Print the data below again in full, exactly as it stands, with no images.

---------------

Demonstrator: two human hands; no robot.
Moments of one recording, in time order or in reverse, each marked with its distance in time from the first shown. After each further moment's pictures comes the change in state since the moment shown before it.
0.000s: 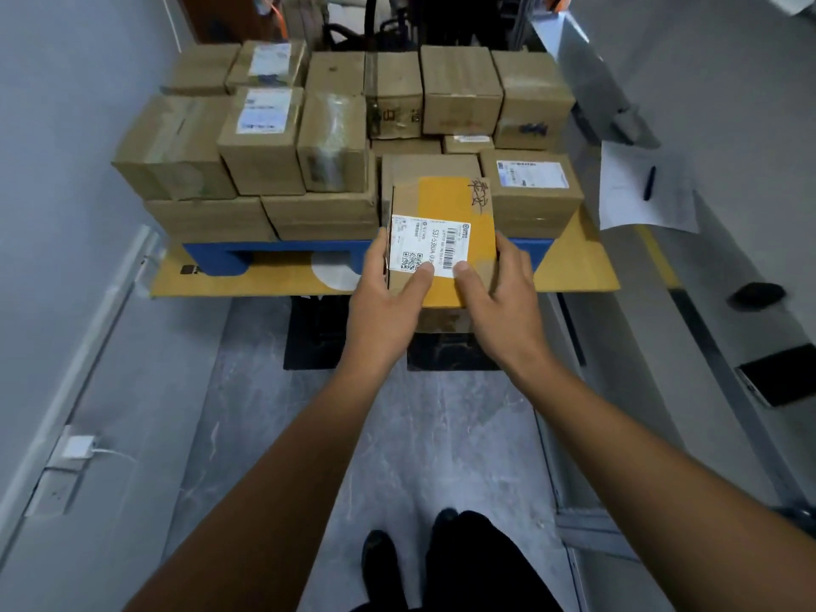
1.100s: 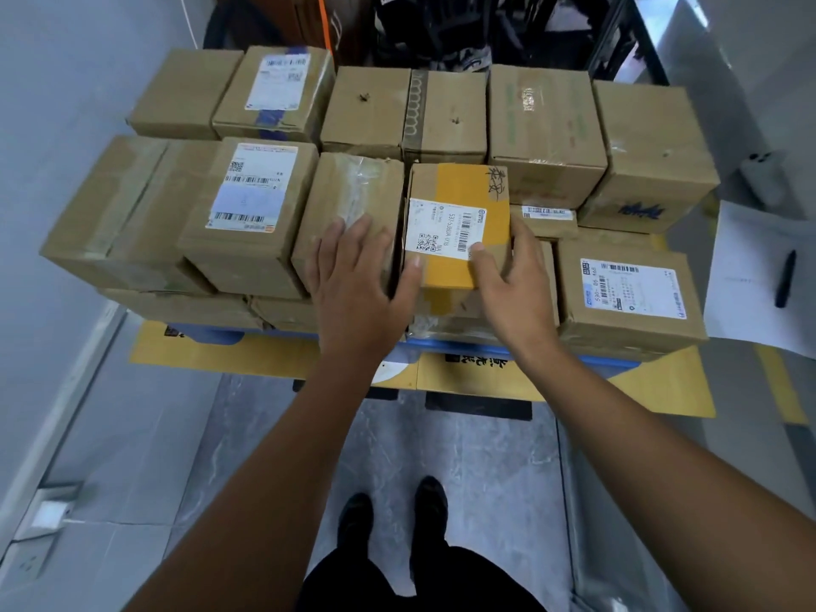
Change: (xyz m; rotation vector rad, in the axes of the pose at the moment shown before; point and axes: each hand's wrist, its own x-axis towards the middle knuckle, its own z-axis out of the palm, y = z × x) left_hand 0.270 -0.034 -0.004 0.780 0.356 0.353; right_hand 0.283 0.035 0.098 0.000 -0.086 0.102
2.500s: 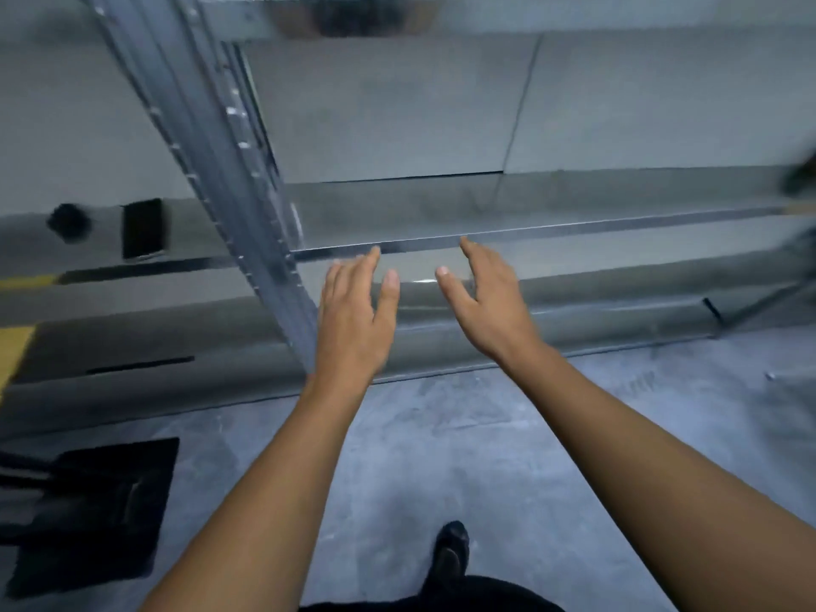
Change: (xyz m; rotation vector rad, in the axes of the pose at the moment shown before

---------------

● WRITTEN ANSWER
Demonstrator: two human hands; no robot.
Moments of one recording, in time order or in reverse, each marked with its distance in time from the first shown. After each further moment's pictures comes the change in state since the moment shown before it.
0.000s: 
1.100s: 
Change: (xyz m; rotation vector rad, in the axes of the pose at the moment shown before; point and axes: each hand's wrist, its own x-axis towards the middle knuckle, its own z-axis out of the palm, y = z × x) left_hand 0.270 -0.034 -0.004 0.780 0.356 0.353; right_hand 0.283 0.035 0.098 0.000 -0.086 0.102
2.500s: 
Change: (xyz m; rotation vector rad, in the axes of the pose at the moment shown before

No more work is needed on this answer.